'''

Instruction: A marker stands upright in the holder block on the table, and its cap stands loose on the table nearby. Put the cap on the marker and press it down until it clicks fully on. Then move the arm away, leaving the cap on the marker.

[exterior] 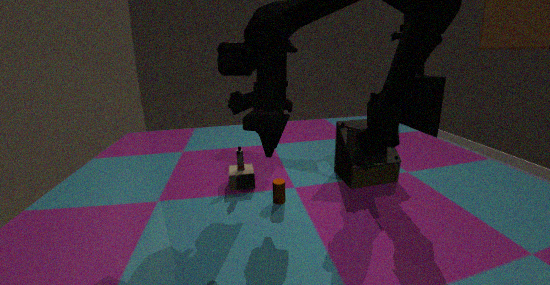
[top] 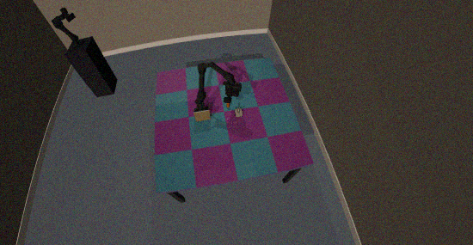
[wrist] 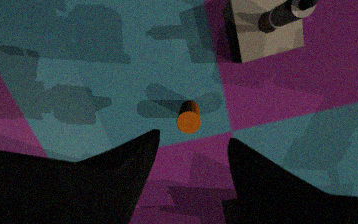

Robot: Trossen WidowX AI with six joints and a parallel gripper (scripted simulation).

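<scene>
Right now the orange cap is 10 mm behind my gripper tip, 10 mm to the left of it and 90 mm below it. From my gripper tip the other things lie so: holder block: 70 mm ahead, 90 mm to the right, 100 mm below.
</scene>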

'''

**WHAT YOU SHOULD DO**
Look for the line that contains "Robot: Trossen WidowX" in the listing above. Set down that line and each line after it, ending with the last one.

**EXPECTED OUTPUT**
Robot: Trossen WidowX AI with six joints and a parallel gripper (scripted simulation).

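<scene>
Right now the orange cap is 10 mm behind my gripper tip, 10 mm to the left of it and 90 mm below it. From my gripper tip the other things lie so: holder block: 70 mm ahead, 90 mm to the right, 100 mm below.
</scene>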

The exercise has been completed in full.